**WHAT YOU NEED TO DO**
Only lines holding the word "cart" are wanted from the records; copy all of them.

[Source data]
▬▬▬

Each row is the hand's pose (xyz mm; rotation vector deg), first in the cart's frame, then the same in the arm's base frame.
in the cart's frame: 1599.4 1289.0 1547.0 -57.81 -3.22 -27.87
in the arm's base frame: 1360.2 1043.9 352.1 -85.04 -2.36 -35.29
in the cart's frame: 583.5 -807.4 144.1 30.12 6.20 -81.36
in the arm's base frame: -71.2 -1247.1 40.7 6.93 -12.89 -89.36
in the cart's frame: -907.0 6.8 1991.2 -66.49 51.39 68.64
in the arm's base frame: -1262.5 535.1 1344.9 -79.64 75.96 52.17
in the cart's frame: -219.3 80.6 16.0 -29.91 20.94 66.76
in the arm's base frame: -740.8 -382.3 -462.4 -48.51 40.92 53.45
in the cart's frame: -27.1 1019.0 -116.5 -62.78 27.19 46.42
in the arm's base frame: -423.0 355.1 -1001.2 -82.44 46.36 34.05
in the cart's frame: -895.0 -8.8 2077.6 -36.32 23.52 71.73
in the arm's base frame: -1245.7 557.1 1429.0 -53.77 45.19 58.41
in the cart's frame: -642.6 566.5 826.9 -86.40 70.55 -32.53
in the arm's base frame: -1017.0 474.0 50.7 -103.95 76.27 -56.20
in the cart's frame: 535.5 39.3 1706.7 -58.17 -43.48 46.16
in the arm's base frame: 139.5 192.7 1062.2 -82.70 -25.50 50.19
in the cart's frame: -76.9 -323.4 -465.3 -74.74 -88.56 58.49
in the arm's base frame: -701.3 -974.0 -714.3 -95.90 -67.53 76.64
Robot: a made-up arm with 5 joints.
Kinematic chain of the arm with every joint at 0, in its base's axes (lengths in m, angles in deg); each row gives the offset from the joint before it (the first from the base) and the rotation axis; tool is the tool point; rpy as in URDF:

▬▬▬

**RESPONSE AREA**
Each row is the hand's pose (xyz mm; rotation vector deg), first in the cart's frame, then the same in the arm's base frame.
in the cart's frame: 1599.4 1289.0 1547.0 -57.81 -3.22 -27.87
in the cart's frame: 583.5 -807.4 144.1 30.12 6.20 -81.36
in the cart's frame: -907.0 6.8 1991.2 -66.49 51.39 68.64
in the cart's frame: -219.3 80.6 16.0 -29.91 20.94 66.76
in the cart's frame: -27.1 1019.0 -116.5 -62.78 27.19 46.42
in the cart's frame: -895.0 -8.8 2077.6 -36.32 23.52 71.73
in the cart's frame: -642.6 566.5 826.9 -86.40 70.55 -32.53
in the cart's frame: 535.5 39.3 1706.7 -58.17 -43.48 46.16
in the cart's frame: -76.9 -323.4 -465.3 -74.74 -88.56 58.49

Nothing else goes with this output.